[The problem]: Indicate, with the number alone, how many lines in the listing below hold the string "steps".

[Data provided]:
• • • •

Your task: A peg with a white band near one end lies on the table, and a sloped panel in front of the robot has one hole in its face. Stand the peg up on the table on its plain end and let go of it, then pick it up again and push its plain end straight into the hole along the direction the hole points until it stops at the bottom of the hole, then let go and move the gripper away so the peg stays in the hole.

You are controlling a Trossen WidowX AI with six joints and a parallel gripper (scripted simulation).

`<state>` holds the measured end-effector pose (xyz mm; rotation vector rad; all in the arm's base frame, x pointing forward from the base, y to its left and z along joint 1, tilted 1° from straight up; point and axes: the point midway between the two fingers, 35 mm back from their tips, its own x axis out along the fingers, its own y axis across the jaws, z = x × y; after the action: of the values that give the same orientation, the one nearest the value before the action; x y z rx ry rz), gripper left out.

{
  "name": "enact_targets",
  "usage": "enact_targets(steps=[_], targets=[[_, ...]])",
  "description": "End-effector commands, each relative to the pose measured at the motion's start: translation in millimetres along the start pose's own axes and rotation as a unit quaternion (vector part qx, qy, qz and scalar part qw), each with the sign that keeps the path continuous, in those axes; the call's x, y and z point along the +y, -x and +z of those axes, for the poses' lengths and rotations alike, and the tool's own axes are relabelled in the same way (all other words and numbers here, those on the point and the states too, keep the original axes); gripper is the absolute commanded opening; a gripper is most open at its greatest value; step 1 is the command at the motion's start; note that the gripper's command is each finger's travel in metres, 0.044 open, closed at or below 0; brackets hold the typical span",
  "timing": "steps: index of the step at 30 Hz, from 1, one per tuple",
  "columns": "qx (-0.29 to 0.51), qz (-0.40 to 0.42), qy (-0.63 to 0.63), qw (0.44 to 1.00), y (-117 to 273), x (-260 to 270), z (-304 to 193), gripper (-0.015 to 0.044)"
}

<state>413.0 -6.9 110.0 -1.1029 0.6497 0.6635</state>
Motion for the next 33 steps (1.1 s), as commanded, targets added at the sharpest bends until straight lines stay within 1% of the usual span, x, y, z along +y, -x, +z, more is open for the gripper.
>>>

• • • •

[Answer box]: 3